Hateful Memes Challenge

The Hateful Memes challenge is available at this link.

In MMF, we provide the starter code and baseline pretrained models for this challenge and the configurations used for training the reported baselines. For more details check this link.

In this tutorial, we provide steps for running training and evaluation with MMBT model on hateful memes dataset and generating submission file for the challenge. The same steps can be used for your own models.
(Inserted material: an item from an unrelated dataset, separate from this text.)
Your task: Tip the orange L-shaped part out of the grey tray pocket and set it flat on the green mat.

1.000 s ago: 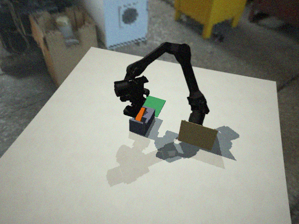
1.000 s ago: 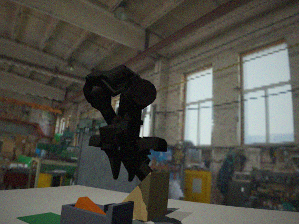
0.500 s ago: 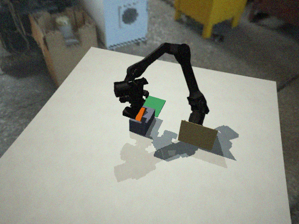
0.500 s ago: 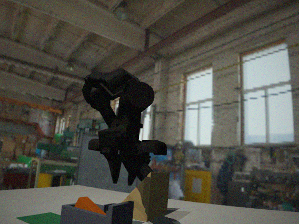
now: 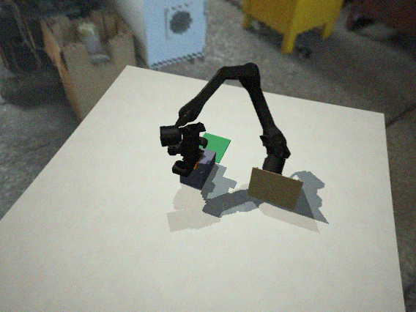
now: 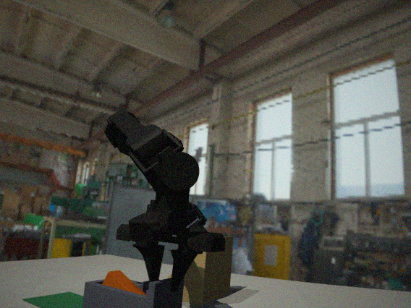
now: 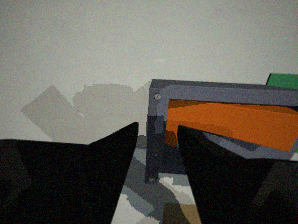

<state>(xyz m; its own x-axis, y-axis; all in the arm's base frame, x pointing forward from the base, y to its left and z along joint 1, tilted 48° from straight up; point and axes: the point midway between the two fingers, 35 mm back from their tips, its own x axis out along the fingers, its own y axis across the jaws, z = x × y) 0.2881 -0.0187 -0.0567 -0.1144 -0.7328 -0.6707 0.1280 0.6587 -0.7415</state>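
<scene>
Now: gripper tip 1 cm past the orange L-shaped part, 4 cm to the left of it and 3 cm above it. From my gripper tip the other things lie so: green mat (3 cm behind, 22 cm to the right, 9 cm below).
</scene>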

Installation and Preparing the dataset#

Follow the prerequisites for installation and dataset here.

Training and Evaluation#

Training#

For running training on train set, run the following command:

mmf_run config=projects/hateful_memes/configs/mmbt/defaults.yaml \
    model=mmbt \
    dataset=hateful_memes \
    run_type=train_val

This will train the mmbt model on the dataset and generate the checkpoints and best trained model (mmbt_final.pth) will be stored in the ./save directory by default.

Evaluation#

Next run evaluation on the validation set:

mmf_run config=projects/hateful_memes/configs/mmbt/defaults.yaml \
    model=mmbt \
    dataset=hateful_memes \
    run_type=val \
    checkpoint.resume_file=./save/mmbt_final.pth \
    checkpoint.resume_pretrained=False

This will give you the performance of your model on the validation set. The metrics are AUROC, ACC, Binary F1 etc.

Predictions for Challenge#

After we trained the model and evaluated on the validation set, we will generate the predictions on the test set. The prediction file should contain the following three columns:

Meme identification number, id
Probability that the meme is hateful, proba
Binary label that the meme is hateful (1) or non-hateful (0), label

With MMF you can directly generate the predictions in the required submission format with the following command:

mmf_predict config=projects/hateful_memes/configs/mmbt/defaults.yaml \
    model=mmbt \
    dataset=hateful_memes \
    run_type=test \
    checkpoint.resume_pretrained=False

This command will output where the generated predictions csv file is stored.

Submission for Challenge#

Next you can upload the generated csv file on DrivenData in their submissions page for Hateful Memes.

More details will be added once the challenge submission phase is live.

Predicting for Phase 1#

If you want to submit prediction for phase 1, you will need to use command line opts to override the jsonl files that are loaded. At the end of any command you run, add the following to load seen dev and test splits:

dataset_config.hateful_memes.annotations.val[0]=hateful_memes/defaults/annotations/dev_seen.jsonl \
dataset_config.hateful_memes.annotations.test[0]=hateful_memes/defaults/annotations/test_seen.jsonl

This will load the phase 1 files for you and evaluate those.

Building on top of MMF and Open Sourcing your code#

To understand how you build on top of MMF for your own custom models and then open source your code, take a look at this example.